• [ASSIGNMENT]
Produce a verbatim copy of the following records, leaving out all pictures.

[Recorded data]
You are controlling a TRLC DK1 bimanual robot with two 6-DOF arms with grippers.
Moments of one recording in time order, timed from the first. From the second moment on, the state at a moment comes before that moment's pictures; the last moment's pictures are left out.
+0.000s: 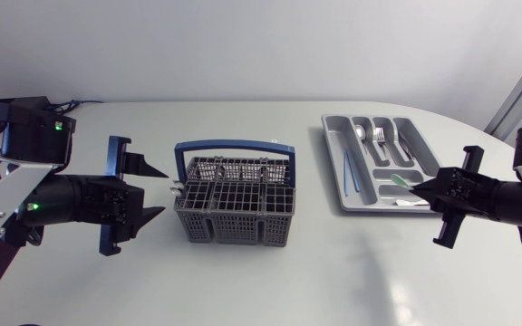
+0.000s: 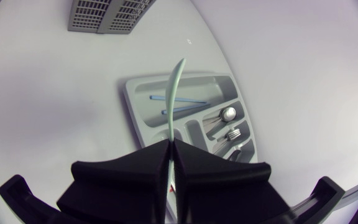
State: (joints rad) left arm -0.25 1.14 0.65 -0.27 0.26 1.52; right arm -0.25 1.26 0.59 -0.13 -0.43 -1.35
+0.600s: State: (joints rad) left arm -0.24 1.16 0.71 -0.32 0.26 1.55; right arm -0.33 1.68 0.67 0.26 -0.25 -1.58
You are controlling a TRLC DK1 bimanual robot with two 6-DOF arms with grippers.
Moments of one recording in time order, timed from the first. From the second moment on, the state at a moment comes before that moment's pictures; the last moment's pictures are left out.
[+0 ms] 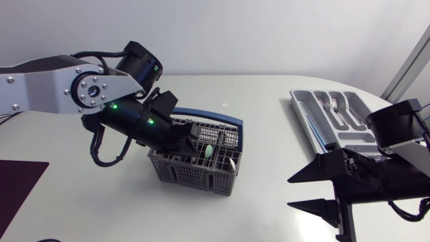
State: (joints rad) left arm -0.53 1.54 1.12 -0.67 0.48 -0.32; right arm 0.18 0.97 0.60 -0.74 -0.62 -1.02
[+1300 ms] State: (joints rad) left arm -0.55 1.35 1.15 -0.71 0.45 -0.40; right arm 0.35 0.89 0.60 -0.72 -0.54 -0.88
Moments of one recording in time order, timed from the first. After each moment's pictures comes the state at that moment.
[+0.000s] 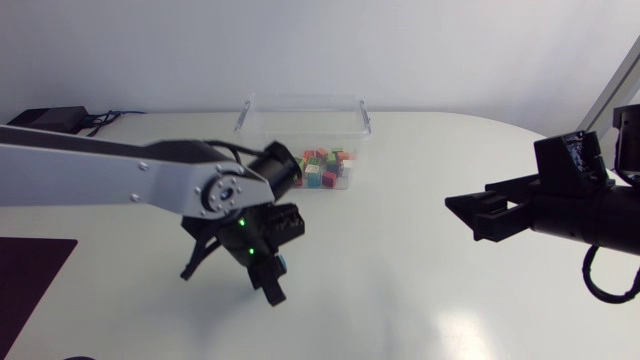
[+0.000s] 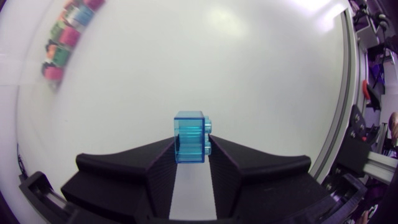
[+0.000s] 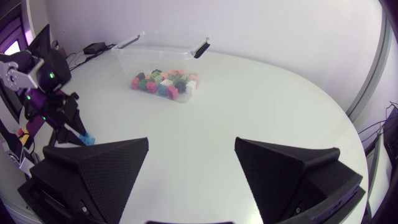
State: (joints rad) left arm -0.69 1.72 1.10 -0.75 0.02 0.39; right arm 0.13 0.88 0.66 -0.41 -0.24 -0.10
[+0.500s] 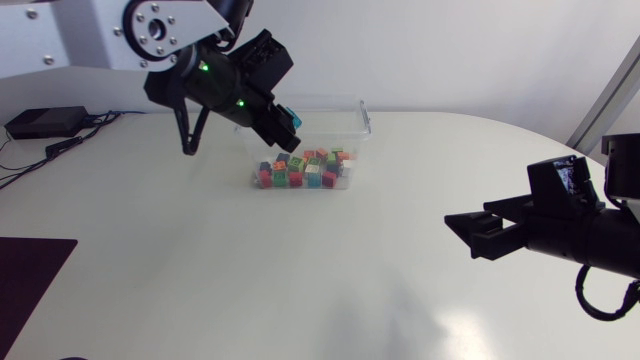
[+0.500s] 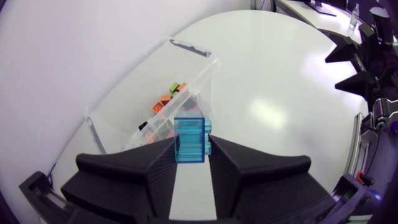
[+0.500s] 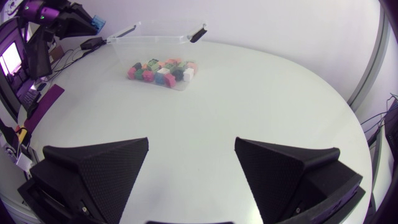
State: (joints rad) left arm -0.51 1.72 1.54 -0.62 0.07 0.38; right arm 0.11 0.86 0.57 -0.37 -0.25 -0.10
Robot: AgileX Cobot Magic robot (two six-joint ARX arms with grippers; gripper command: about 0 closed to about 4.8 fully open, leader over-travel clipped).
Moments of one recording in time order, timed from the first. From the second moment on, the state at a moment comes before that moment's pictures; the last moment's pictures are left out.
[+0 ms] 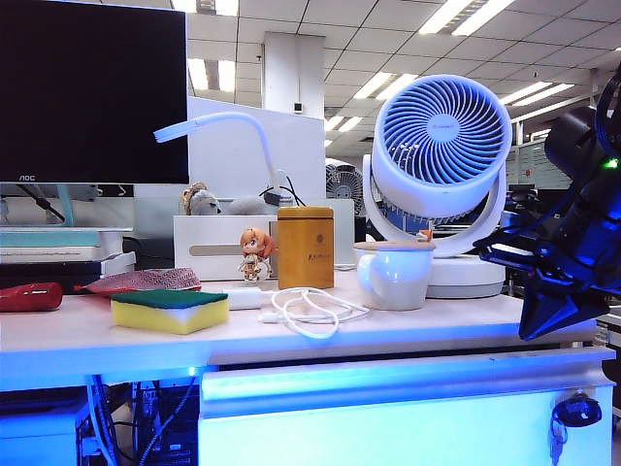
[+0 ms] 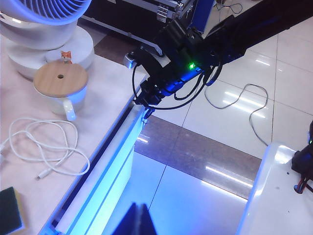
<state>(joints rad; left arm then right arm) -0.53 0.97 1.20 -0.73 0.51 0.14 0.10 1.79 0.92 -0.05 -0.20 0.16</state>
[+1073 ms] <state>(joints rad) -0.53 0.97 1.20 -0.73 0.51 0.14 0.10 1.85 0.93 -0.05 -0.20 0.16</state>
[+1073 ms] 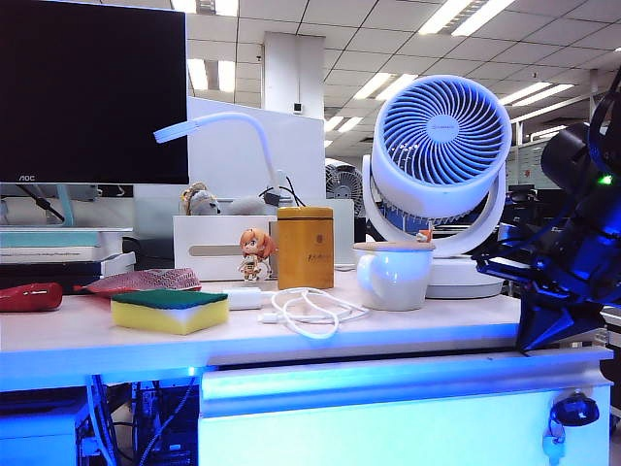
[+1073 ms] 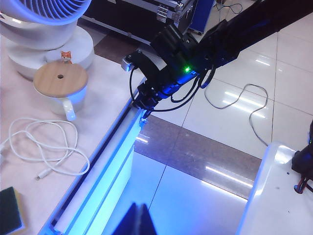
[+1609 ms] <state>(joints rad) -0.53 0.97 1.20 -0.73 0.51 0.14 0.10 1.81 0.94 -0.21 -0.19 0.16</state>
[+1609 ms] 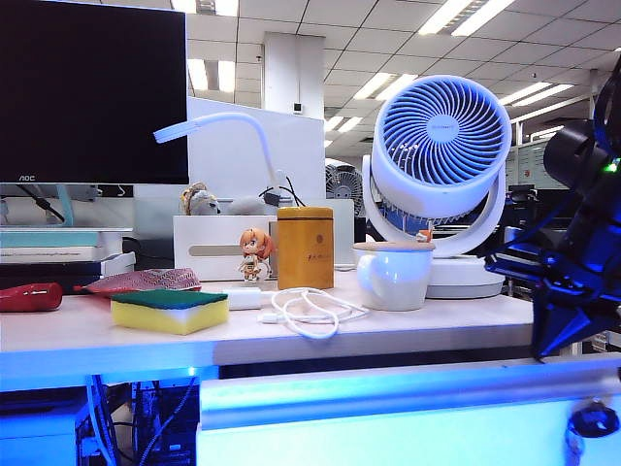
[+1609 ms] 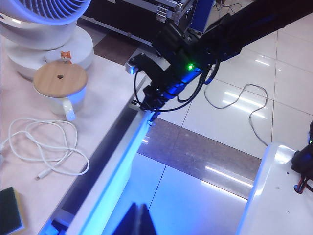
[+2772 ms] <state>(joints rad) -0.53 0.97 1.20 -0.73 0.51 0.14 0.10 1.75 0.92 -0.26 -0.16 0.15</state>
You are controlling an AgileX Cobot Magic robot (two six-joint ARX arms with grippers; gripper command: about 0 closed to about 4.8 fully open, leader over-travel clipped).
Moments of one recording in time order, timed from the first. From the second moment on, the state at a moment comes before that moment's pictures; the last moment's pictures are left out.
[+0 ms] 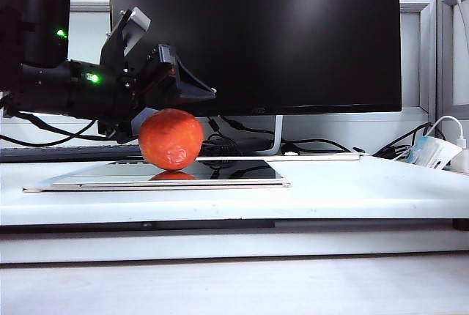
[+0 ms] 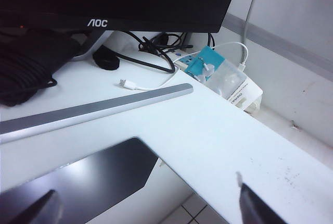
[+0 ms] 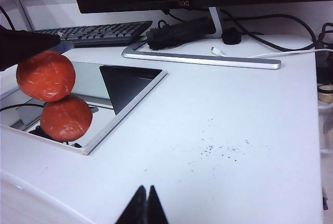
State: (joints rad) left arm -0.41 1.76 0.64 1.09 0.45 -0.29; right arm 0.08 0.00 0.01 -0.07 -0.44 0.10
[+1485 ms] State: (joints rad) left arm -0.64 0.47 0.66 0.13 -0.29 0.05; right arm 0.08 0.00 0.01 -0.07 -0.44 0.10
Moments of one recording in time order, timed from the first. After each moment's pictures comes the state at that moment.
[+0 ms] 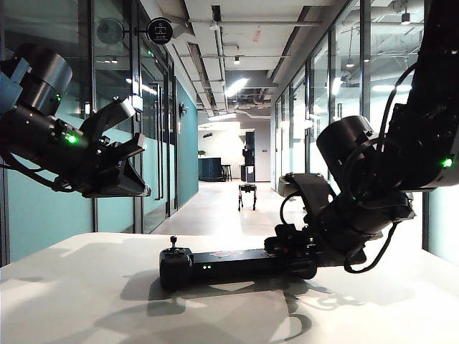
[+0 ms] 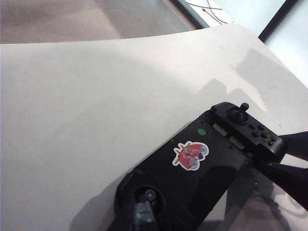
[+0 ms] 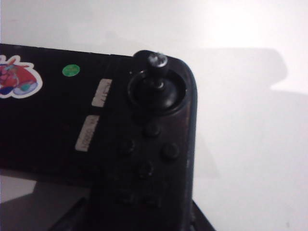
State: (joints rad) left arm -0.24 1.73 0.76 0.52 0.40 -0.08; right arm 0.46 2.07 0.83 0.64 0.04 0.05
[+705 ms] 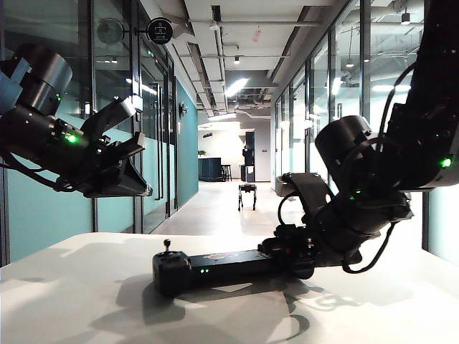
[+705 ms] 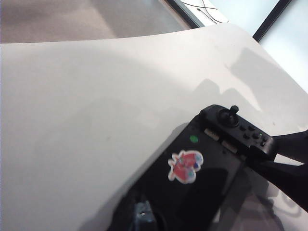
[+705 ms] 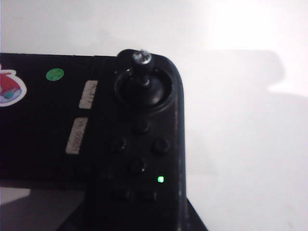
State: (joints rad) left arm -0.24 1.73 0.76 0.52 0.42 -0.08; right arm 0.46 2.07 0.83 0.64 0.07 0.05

• [THE COMPLETED TASK]
You are controlling a TRLC DK1 bimanual robot with two 6-DOF arms with grippers.
Moments of one recording in time order, timed from the first. From the second moment on, the state at a moment comes before that moment's pictures; the last moment's pictures are left out.
+0.000s: 
+0.000s: 
State: (joints rad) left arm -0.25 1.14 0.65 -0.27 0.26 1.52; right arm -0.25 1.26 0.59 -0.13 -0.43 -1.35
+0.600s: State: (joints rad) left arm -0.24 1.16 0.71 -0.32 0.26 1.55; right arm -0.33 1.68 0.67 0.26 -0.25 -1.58
You are controlling a TRLC DK1 bimanual robot with two 6-DOF arms with grippers.
Moments of one recording in time order, timed from the first. From the second moment on, the state at a moment comes before that moment's pictures; the last moment's pictures are left out.
[+0 ms] 
State: (joints rad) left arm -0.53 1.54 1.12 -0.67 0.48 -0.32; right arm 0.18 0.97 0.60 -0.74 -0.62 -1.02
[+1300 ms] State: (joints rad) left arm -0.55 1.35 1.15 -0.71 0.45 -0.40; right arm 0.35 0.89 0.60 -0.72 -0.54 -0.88
Moments of one recording in time order, timed from the first. After each moment's pictures comes the state at that moment.
[+0.000s] 
[+0.000s] 
[+0.000s] 
State: (joints rad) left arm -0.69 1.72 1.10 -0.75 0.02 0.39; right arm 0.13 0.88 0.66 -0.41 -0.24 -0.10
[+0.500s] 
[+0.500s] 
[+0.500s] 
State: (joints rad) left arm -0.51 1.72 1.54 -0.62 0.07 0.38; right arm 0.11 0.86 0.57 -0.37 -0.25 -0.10
Robot: AgileX Cobot Magic robot (two six-joint ARX arms with grippers; gripper command: about 0 closed to about 4.8 fully open, leader over-travel clipped).
Moments of one recording in time order, timed from the first. From the second moment on, the state at a moment comes before that moment's pictures; the last moment's pictures are left out.
[+0 ms] 
[+0 ms] 
<state>(joints rad; left arm then right arm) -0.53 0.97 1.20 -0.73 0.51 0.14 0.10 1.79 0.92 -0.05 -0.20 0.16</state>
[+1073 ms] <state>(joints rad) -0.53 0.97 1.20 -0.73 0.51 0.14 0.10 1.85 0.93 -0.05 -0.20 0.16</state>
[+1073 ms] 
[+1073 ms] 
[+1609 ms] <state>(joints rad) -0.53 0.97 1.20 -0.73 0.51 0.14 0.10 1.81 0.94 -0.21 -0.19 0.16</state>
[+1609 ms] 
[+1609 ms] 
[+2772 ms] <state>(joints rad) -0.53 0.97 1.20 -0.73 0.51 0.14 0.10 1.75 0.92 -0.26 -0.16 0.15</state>
You are controlling an AgileX Cobot Magic robot (two six-joint ARX arms with grippers; gripper command: about 0 closed to about 4.8 fully open, leader over-travel clipped).
Moments of one recording in time order, timed from the first. From the second moment on, the state at a moment comes before that moment's pictures; the last moment's pictures are left out.
[+0 ms] 
[+0 ms] 
[+0 ms] 
State: (joints rad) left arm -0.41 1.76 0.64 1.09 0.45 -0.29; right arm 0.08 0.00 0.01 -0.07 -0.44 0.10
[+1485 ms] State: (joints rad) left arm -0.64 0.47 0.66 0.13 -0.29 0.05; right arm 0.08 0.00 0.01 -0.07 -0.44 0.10
Moments of one recording in time order, timed from the first. After each moment's pictures comes the state at that moment.
[+0 ms] 
[+0 ms] 
[+0 ms] 
State: (joints rad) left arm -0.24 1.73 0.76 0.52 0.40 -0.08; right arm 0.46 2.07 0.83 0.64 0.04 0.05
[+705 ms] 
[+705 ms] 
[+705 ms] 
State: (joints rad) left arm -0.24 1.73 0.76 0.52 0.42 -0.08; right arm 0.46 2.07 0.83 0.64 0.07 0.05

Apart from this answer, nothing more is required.